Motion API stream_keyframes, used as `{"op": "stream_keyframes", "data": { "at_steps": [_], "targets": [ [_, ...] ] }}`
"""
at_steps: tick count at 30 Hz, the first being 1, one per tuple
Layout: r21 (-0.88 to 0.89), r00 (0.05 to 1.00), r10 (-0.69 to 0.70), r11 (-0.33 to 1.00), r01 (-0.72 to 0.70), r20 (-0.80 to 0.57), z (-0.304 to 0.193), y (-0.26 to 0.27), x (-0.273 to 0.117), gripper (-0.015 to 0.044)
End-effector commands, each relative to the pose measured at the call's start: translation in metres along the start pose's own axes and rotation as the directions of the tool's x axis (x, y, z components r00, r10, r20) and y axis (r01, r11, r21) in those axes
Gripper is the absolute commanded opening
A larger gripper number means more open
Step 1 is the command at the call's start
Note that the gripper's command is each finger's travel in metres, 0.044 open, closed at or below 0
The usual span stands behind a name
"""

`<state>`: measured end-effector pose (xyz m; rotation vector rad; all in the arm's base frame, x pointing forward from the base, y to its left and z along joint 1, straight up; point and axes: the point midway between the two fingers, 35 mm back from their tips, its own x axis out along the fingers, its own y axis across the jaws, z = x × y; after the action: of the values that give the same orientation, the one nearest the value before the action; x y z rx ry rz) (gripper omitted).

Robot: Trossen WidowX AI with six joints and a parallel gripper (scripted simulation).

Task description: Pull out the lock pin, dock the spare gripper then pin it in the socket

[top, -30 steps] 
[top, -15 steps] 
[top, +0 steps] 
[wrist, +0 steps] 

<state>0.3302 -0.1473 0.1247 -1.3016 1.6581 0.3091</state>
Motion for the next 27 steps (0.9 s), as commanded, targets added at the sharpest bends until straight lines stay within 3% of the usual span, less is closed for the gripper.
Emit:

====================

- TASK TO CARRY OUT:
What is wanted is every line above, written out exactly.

- SOLUTION TO THIS TASK:
Motion API stream_keyframes, used as `{"op": "stream_keyframes", "data": { "at_steps": [_], "targets": [ [_, ...] ] }}`
"""
at_steps: tick count at 30 Hz, the first being 1, one per tuple
Layout: r21 (-0.88 to 0.89), r00 (0.05 to 1.00), r10 (-0.69 to 0.70), r11 (-0.33 to 1.00), r01 (-0.72 to 0.70), r20 (-0.80 to 0.57), z (-0.304 to 0.193), y (-0.26 to 0.27), x (-0.273 to 0.117), gripper (-0.015 to 0.044)
End-effector commands, each relative to the pose measured at the call's start: translation in metres along the start pose's own axes and rotation as the directions of the tool's x axis (x, y, z components r00, r10, r20) and y axis (r01, r11, r21) in those axes
Gripper is the absolute commanded opening
A larger gripper number means more open
Step 1 is the command at the call's start
Note that the gripper's command is each finger's travel in metres, 0.044 open, closed at or below 0
The usual span stands behind a name
"""

`<state>`: measured end-effector pose (xyz m; rotation vector rad; all in the arm's base frame, x pointing forward from the base, y to its left and z along joint 1, straight up; point and axes: the point midway between the two fingers, 35 mm back from their tips, its own x axis out along the fingers, its own y axis across the jaws, z = x × y; after the action: of the values that give the same orientation, the one nearest the value before the action; x y z rx ry rz) (gripper omitted).

Robot: Trossen WidowX AI with six joints and a parallel gripper (scripted simulation).

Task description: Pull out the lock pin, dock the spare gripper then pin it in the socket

[top, -30 steps] 
[top, -15 steps] 
[top, +0 steps] 
[wrist, +0 steps] 

<state>0.3302 -0.1473 0.1247 -1.3016 1.6581 0.3091</state>
Motion for the next 27 steps (0.9 s), as commanded, targets added at the sharpest bends until straight lines stay within 3% of the usual span, less is closed for the gripper.
Emit:

Nothing further belongs to this answer.